The math required to calculate disparity (and thus distance)is computationally expensive, presenting a significant technical barrier for the high-resolution, real-time requirements to support driving. Ghost solved this problem by developing neural networks that approximate stereo math with high speed and precision but very little compute, enabling instant depth measurements for every single pixel in a scene.
The result is a vision-based system that can deliver a highly reliable, high resolution depth field in every direction to support attention-free autonomous driving, without requiring any additional purpose-built sensor:
- High Resolution – Ghost’s stereo-vision works with 8MP cameras, delivering per-pixel depth for 8 million pixels in every scene, in 12-bit color.
- Instantaneous Depth –Ghost stereo-vision returns per-pixel depth in <10ms, enabling a high-frequency planning and control system than recalculates a new drive plan 30x / second.
- Low Cost – Ghost stereo-vision system is based on commodity 8MP camera sensors, making it possible to enable 360° stereo vision with just 4 camera pairs. These same cameras can simultaneously support other computer vision algorithms, e.g. monocular neural networks for road marker detection.
- Low Power Consumption – Ghost stereo-vision system uses cameras that draw <2W, with the entire 360° implementation using less than 12W.
No Recognition Required – A Safety Breakthrough for Vision
Ghost’s stereo-vision implementation achieves per-pixel depth in a scene with a camera, eliminating the need for object recognition required for mono camera depth estimates.
This implementation dramatically increases the safety and reliability of vision-based systems by eliminating the long-tail errors associated with object recognition. Some of the most publicized accidents in self-driving have been due to recognition errors, where vision-based systems failed to detect a fire truck or overturned semi-truck in their way because they did not recognize the object.

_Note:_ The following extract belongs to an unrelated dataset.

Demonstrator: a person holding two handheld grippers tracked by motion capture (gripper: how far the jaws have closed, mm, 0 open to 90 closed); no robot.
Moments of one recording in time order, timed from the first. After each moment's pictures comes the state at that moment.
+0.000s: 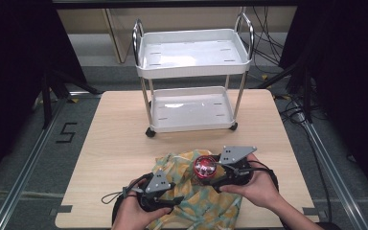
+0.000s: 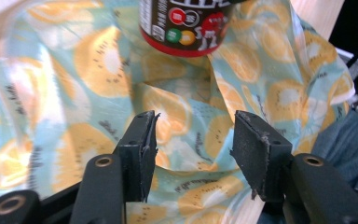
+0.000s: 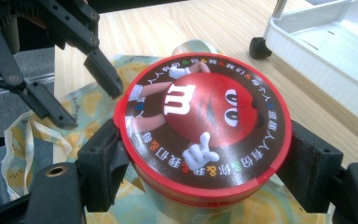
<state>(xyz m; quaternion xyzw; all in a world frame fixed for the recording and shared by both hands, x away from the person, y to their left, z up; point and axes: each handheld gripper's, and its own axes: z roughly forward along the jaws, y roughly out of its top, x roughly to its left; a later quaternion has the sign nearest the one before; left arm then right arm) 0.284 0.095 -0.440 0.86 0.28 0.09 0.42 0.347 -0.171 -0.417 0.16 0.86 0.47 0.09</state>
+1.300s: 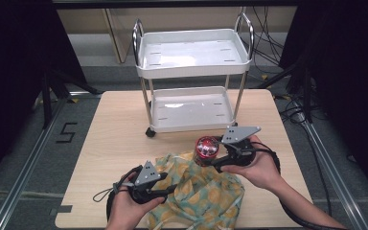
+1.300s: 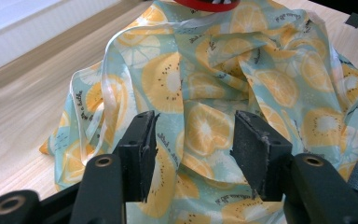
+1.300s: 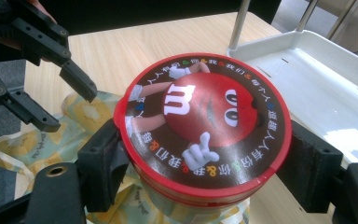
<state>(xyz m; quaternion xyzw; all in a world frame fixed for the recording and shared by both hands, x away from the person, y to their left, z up) 0.297 0.113 -0.435 0.83 0.31 0.13 0.44 0.381 -0.176 -0.384 0.17 0.86 0.47 0.12</state>
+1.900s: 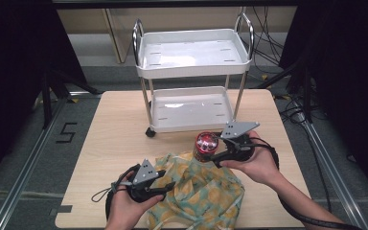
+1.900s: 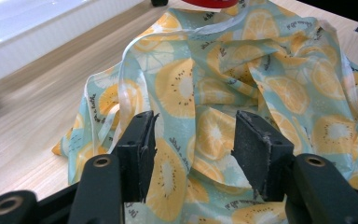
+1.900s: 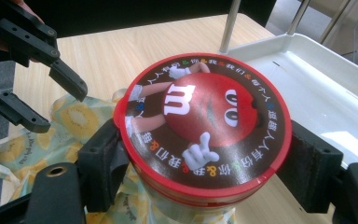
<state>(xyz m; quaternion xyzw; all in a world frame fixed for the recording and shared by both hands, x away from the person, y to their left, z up) 0.300 0.117 -0.433 0.82 0.32 0.14 0.44 0.391 -0.174 -0.380 0.17 0.86 0.47 0.13</state>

No longer does a vision-based system need to recognize an obstacle to see it and ultimately avoid it. Instead Ghost’s stereo-vision simply detects clusters of pixels, no matter what they are, and flags them as obstacles in a scene, including relevant distance and velocity measurements.
With stereo-vision, Ghost delivers universal obstacle detection capabilities that are robust to the long-tail of obstacles and events, dramatically improving collision avoidance and related safety outcomes on the road.
Bringing Autonomy to the Volume Market
From the beginning, Ghost has designed its autonomous driving system for scale, targeting the volume market of cars that people drive every day to work.
While many other companies have solved challenging problems with expensive hardware, Ghost has invented and rebuilt new solutions based on software that can scale to a much broader range of cars at significantly lower price points.
Ghost’s novel approach to stereo-vision embodies this belief, using inexpensive mobile cameras and chips and new applications of neural networks to eliminate the need for lidar.
This breakthrough approach to perception is just one of many new technologies Ghost is bringing to automakers to chart a new path forward for consumer autonomy.